**** SOURCE MATERIAL ****
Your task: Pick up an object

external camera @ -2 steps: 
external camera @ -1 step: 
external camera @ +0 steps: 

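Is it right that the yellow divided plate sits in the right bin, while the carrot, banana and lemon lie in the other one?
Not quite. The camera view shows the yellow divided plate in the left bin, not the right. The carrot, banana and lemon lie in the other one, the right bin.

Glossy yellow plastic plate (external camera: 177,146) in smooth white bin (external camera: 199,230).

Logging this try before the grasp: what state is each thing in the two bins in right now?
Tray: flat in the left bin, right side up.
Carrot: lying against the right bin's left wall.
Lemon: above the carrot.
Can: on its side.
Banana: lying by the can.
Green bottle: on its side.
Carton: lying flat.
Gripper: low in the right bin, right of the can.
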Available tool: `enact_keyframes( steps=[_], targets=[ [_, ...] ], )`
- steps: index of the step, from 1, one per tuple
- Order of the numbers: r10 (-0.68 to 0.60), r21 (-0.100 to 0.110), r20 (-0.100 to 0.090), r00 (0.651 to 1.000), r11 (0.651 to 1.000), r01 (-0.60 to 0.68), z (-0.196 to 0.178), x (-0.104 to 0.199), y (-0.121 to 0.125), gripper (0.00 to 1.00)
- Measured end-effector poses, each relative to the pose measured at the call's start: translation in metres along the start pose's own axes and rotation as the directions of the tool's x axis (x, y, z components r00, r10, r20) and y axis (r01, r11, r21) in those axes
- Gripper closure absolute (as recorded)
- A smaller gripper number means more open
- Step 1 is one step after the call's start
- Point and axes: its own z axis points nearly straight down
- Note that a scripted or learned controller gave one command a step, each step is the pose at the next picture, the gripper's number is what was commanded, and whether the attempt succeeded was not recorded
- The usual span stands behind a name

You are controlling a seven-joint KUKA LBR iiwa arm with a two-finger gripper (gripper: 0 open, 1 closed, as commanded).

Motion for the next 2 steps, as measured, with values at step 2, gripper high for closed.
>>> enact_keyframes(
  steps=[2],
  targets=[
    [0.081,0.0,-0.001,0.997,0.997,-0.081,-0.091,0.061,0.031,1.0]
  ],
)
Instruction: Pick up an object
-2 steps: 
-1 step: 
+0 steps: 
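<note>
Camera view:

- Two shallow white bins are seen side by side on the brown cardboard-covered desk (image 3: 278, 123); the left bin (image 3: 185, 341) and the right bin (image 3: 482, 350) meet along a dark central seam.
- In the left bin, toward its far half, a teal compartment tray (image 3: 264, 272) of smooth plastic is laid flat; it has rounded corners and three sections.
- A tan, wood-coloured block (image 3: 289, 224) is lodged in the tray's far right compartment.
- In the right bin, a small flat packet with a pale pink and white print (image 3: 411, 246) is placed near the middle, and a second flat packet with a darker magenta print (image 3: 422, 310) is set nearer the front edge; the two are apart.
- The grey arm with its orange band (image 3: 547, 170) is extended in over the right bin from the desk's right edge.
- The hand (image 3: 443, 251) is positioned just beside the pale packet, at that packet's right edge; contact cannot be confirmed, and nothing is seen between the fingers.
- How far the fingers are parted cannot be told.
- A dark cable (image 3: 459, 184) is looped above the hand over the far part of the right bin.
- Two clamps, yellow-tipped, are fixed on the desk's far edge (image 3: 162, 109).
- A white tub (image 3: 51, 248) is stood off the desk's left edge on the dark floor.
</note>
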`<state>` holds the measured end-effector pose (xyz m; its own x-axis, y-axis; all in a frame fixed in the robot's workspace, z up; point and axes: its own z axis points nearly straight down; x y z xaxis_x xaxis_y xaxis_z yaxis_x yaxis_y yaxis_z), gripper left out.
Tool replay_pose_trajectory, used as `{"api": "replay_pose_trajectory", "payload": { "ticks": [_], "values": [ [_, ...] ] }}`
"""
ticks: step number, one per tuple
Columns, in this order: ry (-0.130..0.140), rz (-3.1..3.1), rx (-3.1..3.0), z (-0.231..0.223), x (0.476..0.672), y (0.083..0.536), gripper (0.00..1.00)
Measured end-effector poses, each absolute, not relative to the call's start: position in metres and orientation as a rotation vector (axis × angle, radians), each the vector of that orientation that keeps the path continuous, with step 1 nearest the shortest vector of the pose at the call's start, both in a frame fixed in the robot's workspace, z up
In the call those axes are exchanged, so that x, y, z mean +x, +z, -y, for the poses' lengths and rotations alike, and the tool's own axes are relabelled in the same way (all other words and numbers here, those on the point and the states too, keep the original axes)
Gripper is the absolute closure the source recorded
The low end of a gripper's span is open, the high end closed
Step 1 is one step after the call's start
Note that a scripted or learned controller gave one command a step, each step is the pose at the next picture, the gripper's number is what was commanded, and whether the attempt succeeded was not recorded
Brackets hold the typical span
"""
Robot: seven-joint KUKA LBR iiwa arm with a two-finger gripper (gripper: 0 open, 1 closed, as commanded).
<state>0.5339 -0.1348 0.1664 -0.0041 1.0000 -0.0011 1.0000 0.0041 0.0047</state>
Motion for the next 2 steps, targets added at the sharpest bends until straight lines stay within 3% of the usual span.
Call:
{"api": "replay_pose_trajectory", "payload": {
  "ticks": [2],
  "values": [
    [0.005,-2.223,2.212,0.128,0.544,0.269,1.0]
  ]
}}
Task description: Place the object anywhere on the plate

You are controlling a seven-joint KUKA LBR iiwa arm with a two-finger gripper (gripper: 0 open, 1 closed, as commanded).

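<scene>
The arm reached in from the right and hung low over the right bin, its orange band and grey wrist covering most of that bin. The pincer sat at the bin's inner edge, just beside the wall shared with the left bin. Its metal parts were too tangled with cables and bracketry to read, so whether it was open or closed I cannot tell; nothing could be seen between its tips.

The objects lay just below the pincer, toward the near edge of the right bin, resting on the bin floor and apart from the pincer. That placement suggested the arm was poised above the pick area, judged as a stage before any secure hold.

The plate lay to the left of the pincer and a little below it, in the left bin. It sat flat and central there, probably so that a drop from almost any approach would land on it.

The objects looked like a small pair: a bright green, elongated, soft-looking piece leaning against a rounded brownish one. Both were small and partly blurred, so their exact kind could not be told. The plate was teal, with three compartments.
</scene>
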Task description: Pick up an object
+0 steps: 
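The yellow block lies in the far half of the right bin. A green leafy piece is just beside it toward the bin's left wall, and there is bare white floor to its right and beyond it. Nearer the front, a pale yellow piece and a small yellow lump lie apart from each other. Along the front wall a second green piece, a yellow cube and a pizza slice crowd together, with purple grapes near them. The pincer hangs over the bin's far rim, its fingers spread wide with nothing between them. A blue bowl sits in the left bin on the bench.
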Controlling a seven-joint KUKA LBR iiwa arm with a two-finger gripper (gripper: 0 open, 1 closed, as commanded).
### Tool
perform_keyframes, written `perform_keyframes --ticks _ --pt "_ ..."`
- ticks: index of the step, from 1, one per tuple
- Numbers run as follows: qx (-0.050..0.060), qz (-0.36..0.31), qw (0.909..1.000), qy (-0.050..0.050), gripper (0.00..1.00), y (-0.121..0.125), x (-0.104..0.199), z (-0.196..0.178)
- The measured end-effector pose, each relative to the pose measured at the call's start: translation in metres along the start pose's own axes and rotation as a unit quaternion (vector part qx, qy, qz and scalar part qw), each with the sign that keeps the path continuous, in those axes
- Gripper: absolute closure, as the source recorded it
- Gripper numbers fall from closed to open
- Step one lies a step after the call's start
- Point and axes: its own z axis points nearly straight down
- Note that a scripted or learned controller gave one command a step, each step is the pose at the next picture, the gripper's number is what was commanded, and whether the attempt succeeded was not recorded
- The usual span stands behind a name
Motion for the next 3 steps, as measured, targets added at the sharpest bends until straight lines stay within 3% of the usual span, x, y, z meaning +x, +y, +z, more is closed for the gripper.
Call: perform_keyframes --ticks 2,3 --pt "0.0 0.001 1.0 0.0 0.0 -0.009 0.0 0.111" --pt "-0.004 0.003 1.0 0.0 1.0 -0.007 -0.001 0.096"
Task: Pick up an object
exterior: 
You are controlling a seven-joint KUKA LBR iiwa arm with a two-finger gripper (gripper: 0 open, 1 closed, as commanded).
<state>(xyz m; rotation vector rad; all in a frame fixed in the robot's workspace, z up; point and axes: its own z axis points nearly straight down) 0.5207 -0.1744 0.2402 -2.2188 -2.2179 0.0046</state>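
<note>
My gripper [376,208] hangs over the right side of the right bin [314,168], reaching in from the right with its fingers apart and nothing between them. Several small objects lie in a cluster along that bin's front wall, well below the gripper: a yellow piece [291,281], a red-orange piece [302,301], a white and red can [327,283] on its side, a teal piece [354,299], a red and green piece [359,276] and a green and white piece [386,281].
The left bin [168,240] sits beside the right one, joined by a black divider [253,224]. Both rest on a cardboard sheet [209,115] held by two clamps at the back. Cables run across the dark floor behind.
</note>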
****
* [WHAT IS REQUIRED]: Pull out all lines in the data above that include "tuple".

* [RESPONSE]:
- steps: index of the step, from 1, one per tuple
ticks: step number, one per tuple
- ticks: index of the step, from 1, one per tuple

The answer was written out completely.